Возможно, таким прихотливым образом трансмутировала во сне недавняя моя беседа с Пашей Лемешевым, в ходе которой выяснилось, что он критически относится к хобби отца — охоте на птиц, ставшей для последнего обсессией и чуть ли не еженедельным ритуалом. Я приводил в пример три сцены из недавно просмотренных фильмов, одного с Гарольдом Ллойдом и двух — с братьями Маркс, в которых птицы служили носителями комедийного сумбура и таким образом функционально почти не отличались от клишированных и излишне эмоциональных негров или стереотипизированных хохмачей-евреев, какими их было принято представлять в тот же (довоенный) период кинематографа. И потому пернатые эти, в отличие от собак, кошек и англосаксов, являлись своего рода киносуществами второго сорта. И вообще, примитивны, глупы, суетливы и почти земноводны… Паша возражал, что птицы, напротив, более древние существа, чем человек, и благородны, и грациозны, и по-своему мудры, и заслуживают всяческого уважения и почитания.

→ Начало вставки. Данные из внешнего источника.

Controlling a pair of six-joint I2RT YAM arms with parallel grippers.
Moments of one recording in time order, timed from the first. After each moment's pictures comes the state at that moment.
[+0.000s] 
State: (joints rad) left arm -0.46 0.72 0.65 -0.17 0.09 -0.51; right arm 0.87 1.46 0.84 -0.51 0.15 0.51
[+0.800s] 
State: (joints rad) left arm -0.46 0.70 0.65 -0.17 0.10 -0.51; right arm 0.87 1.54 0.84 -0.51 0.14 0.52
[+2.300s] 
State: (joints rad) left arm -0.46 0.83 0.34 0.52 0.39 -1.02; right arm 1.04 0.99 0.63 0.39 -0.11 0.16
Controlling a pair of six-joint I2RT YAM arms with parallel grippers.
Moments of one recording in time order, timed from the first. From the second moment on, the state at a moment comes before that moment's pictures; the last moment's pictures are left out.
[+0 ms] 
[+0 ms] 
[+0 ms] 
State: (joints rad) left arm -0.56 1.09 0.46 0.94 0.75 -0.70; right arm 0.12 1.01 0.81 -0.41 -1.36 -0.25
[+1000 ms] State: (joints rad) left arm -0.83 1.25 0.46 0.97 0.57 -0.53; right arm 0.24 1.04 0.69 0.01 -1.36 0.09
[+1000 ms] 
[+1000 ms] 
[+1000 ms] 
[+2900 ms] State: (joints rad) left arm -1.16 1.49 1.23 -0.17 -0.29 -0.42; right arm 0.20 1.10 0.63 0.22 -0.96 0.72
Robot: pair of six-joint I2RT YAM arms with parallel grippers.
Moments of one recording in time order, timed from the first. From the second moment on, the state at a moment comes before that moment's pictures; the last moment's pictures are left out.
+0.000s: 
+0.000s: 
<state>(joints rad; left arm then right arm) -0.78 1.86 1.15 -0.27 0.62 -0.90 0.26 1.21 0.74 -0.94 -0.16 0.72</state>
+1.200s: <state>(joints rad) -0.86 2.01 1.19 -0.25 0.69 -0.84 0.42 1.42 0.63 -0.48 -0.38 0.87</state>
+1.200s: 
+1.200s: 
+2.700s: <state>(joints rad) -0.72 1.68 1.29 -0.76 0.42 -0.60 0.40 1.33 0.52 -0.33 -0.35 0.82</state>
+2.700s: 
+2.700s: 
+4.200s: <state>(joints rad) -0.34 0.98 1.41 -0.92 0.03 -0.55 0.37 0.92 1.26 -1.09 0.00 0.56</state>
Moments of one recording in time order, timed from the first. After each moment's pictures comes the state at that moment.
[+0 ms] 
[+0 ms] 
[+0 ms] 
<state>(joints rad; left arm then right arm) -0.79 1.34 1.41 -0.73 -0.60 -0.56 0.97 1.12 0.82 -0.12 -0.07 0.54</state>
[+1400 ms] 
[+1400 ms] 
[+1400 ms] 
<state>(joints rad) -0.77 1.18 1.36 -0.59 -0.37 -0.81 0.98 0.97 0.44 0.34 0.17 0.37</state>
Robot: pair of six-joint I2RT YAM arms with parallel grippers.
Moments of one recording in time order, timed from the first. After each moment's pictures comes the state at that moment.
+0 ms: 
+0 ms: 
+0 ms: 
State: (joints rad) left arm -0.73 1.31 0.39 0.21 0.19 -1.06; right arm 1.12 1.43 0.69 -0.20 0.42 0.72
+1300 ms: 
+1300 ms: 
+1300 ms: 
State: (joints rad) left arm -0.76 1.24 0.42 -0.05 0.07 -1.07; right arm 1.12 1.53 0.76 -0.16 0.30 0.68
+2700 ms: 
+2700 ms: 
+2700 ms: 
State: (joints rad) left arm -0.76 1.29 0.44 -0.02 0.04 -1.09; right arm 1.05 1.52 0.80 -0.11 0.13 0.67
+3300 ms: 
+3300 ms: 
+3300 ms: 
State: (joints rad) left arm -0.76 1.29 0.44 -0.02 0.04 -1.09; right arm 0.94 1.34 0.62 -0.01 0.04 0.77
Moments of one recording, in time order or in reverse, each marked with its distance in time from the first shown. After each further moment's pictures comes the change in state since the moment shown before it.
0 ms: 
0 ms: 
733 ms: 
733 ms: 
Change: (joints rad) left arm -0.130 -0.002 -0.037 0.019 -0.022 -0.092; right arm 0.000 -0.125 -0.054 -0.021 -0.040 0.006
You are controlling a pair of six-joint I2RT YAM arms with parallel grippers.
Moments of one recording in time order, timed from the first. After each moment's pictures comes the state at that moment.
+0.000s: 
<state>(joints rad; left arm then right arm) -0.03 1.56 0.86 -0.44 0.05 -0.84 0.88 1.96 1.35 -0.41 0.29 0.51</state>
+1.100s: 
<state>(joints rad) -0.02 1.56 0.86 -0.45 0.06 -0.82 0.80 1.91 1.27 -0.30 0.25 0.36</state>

В середине июня девушка-самоубийца позвала нас с Пашей к себе на день рождения. Небольшая квартира в элегантном Бруклин-Хайтс, не новая, но удобная мебель, на стенах фотографии родителей, младшей сестры. Всего человек двадцать гостей. Паваротчич был на гастролях чуть ли не в Вероне — так походя объяснила она отсутствие нового бойфренда. Выпивки было немало, выпито было немало, салаты, суши, сашими, закуска из морских водорослей; все восторгались кейтерингом. Центр стола украшало блюдо с куриным холодцом, приготовленным по рецепту ее бабушки. Было шумно, много музыки — девушка-самоубийца любила принимать гостей. Представила меня собравшимся как интересного и обещающего писателя, до которого присутствующим-де лишь предстоит дорасти, и, когда это случится, они будут ей признательны задним числом. Я смутился, сказал, что сначала подрасти следовало бы все же мне и вообще-то я скорее сценарист. И весь вечер после такого анонса не знал, куда себя девать. Не клеить же мне, такому обещающему, стильных тридцатилетних женщин в маленьких черных платьях, почти всех замужних и говорливых, или их полноватых собеседниц-одиночек в цветастых сарафанах до пят, разговоры которых от изящной словесности отстояли далеко и вращались большей частью вокруг «я звонила ей позавчера, он-то не знал, что мы решили разбежаться после Канкуна, он всегда по уши завален работой (так он говорит), но разве недвижимость сейчас не тухлое дело? Постой, кто родила?..». Сонечка Плотник разгуливала по квартире в цветастых носках-перчатках, была сверх меры общительна, в известный момент вдавила меня в угол между столиком с бутылками и полкой для стерео и стала жаловаться на непродолжительность ее связей с бойфрендами русского происхождения, на их неотесанность и непредсказуемость, делиться планами экспансии на более витальный латиноамериканский этнос, но в конце концов решила расставить все точки над i и спросила, почему я ей не звоню и что делаю на следующий викенд. А через три дня она позвонила сама и сообщила о случившемся.